Wednesday, July 25, 2012

Shrug

I hate giving you my trust again. I don't even think you realize that. You think you have it and that it's no big deal, well it is to me. If I get hurt again.. which I mean I get I will get hurt but hoping I don't get hurt the way I had in the past. It's just if I do get hurt like that I just really don't know what it'll do to me.

That's what I can't get over right now. I gave you all of me .. my honesty my openest my family .. and you just looked at it all and crumpled it up and threw it like it was garbage. And yet then you would ask for another chance. Obviously I've always given it as well.

The problem is, I am the one getting like ALL the blame for it.
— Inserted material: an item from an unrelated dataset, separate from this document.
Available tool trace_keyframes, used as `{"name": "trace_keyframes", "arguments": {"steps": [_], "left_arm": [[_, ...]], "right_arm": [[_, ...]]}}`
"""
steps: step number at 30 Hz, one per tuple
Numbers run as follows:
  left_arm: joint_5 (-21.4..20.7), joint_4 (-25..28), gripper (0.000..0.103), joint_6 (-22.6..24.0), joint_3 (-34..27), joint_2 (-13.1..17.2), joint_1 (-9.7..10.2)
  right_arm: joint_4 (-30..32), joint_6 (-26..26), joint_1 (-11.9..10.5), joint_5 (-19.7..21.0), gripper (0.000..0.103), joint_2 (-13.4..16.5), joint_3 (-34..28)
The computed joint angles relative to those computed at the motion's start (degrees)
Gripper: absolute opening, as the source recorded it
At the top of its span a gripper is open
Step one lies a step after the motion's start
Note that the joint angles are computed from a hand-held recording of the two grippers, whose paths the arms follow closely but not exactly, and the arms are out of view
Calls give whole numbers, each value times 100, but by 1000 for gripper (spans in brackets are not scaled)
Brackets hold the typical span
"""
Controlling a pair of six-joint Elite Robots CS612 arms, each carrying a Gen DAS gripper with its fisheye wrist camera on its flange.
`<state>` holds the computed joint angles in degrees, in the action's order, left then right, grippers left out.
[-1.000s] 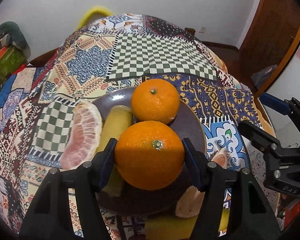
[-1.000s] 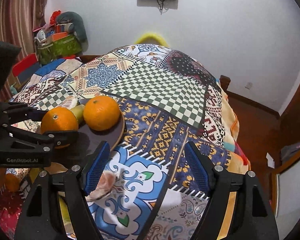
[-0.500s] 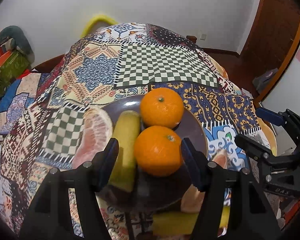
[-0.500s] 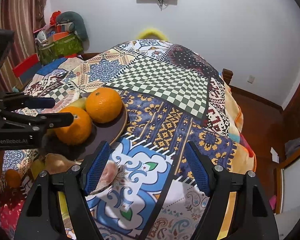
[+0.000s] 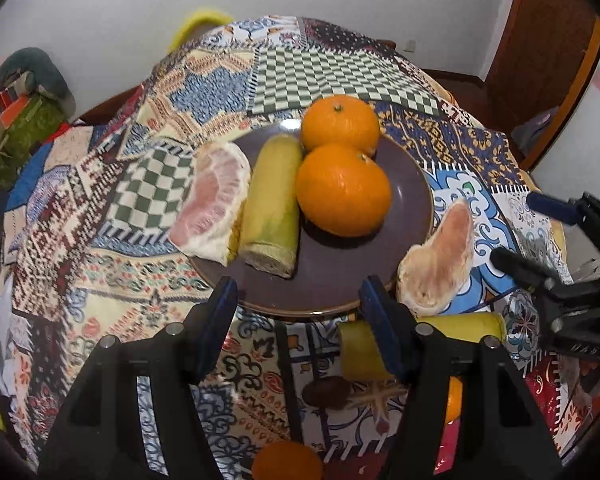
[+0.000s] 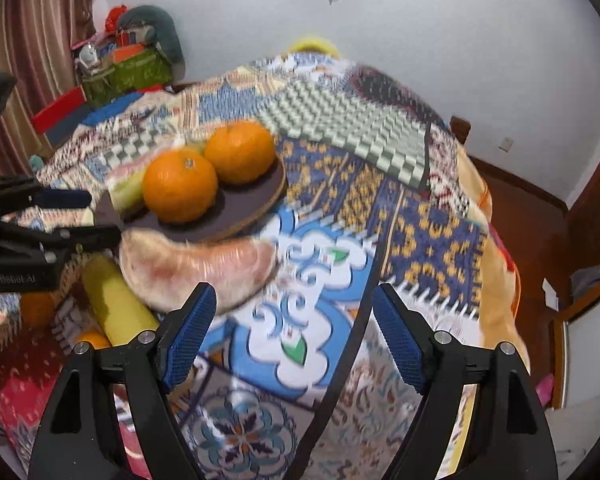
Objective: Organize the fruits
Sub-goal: 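Grasp pomelo segment with right tool while left tool moves to yellow cylindrical fruit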
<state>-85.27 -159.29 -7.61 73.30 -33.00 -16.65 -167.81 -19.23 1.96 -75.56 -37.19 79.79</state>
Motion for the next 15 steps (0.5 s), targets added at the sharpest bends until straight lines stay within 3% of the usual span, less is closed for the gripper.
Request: {"name": "trace_keyframes", "arguments": {"steps": [4,7,11,15], "left_arm": [[-185,24,65,-136,-86,52,26],[-344,43,65,-163,-143,85,31],[-66,-20,65,-8,-107,64,-46],[-347,0,65,15,-83,43,-25]], "right_arm": [[0,37,14,-280,78,57,8],[163,175,-26,-162,78,103,-63],[186,209,-27,-122,78,181,-178],[167,322,-39,-140,78,221,-243]]}}
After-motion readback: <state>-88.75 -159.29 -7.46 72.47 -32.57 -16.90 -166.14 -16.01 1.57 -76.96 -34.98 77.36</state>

You got a pass and here I am getting everything put on me. It's all my fault. I do know my family doesn't believe that. I only wished I was wish my family at this moment. That we lived back home. My family might have arguments and we might have the whole Telephone game going on, it's just the difference of We are ALWAYS there for one another. I don't trust your family at all. They seem to support the idea of out for yourself type of idea. And that's just not what I am about.

And I do miss feeling like you love me. It's almost become this type of roommate situation .. cept we for the most part sleep in the same bed. Other then that.. ??

I do care about you a lot. I believe that obvious in what I have done. (not the punch or the throwing of the phone), but just that I've stood by your side. I have fought for you. Just wished you would do the same for me, and your really not. Your just sitting by and letting it continue to take place. As soon as Casey said shit about you I freaked out, because as far as I'm concerned no one is going to talk about or to you like that. Well only me hah! But I really just wished you would do the same for me, specially when it's coming to your mom or your sister saying things. Instead I'm sitting there wondering what to do. Only because it's family, it's your family and how do I say something that wouldn't affect you and then it would cause problems between us. Haha.. that's funny cause I guess I should have just said something considering it is also causing problems between us now.

Anyways, my point is that I don't know how to feel like you have my back. Or that your not that like strong building that is going to stand strong for me. Make sure that I'm protected as well as your children. All I know is right now I have to be that.